- **Exercise details**:
Please copy exactly the part of the records below that opens with the line containing "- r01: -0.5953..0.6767" and closes with the line containing "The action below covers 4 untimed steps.", leaving out any pictures.

(Records contained in a dataset)
-=-=-

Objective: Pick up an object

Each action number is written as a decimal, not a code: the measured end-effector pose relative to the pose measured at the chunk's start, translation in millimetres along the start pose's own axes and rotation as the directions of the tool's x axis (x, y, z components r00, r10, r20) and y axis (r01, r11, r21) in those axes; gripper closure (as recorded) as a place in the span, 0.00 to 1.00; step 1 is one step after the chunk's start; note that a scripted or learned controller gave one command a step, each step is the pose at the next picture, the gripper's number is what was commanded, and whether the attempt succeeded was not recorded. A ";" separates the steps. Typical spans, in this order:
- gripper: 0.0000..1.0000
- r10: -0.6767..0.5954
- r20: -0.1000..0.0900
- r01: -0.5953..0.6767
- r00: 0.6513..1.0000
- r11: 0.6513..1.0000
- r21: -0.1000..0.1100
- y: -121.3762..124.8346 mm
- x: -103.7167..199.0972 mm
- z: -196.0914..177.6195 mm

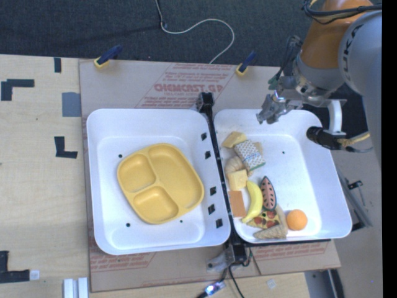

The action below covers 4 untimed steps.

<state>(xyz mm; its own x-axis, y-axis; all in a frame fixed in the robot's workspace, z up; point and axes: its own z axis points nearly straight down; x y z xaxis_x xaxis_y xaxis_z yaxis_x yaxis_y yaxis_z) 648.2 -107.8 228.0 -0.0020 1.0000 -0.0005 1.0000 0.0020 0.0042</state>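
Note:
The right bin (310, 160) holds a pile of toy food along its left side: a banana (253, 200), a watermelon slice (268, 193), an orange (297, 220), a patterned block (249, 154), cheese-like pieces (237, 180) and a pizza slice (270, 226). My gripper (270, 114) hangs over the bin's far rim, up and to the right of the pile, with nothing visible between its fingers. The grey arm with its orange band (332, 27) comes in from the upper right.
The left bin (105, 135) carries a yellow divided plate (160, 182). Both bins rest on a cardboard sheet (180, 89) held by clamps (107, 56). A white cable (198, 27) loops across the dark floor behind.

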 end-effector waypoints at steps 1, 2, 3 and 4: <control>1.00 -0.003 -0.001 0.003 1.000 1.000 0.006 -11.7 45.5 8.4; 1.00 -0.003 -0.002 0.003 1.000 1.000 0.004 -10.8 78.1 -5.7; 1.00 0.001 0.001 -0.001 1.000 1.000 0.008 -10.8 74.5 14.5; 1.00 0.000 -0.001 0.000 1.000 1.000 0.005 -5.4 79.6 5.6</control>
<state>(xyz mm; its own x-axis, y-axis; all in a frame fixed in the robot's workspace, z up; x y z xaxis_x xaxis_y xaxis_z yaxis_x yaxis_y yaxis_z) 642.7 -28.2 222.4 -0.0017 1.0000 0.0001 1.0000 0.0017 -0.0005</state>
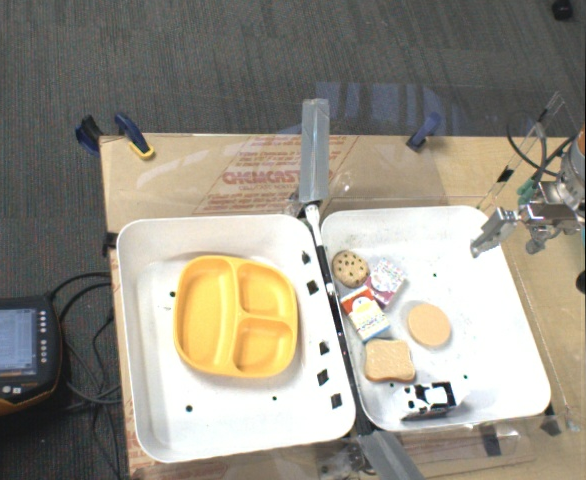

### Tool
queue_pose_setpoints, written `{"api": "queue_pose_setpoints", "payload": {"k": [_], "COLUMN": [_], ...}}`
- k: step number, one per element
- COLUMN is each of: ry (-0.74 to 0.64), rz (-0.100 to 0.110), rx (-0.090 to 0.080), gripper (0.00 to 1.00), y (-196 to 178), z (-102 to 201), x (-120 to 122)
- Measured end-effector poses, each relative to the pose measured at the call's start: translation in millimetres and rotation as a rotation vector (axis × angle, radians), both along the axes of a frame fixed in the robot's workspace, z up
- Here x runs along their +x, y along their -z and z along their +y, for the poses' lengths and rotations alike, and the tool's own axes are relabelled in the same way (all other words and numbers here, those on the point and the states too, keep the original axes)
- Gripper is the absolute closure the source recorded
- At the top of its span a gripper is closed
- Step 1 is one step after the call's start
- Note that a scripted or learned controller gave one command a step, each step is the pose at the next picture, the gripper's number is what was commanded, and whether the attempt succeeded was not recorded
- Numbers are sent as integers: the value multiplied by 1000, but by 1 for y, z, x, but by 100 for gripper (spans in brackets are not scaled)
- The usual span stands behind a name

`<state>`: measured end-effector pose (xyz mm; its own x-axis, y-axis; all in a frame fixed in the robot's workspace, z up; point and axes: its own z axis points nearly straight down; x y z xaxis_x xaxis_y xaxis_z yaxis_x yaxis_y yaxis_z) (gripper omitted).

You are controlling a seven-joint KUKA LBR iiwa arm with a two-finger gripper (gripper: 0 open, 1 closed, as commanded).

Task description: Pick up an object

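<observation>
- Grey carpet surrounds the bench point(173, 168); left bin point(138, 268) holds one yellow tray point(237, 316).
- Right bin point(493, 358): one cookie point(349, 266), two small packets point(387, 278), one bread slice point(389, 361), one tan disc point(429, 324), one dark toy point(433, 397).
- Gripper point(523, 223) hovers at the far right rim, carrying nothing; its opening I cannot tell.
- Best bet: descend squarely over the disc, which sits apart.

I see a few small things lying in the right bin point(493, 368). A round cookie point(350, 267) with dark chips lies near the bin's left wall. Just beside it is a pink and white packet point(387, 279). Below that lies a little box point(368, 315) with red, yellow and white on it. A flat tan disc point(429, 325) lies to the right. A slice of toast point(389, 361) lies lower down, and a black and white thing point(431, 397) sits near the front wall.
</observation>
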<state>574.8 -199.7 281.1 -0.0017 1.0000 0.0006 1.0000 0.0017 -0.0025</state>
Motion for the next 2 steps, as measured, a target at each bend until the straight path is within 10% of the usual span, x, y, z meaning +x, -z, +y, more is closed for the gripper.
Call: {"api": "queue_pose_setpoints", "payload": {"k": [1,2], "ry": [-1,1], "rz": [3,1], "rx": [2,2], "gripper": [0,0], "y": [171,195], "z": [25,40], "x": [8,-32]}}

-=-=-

- **Written answer**:
- r01: -0.5953..0.6767
- r00: 0.6513..1.0000
- r11: 0.6513..1.0000
- r21: -0.1000..0.1100
- y: -121.3762..124.8346 mm
- x: -103.7167..199.0972 mm
- z: -196.0914..177.6195 mm


The action below covers 4 untimed steps.

With the output given, the exercise is complete.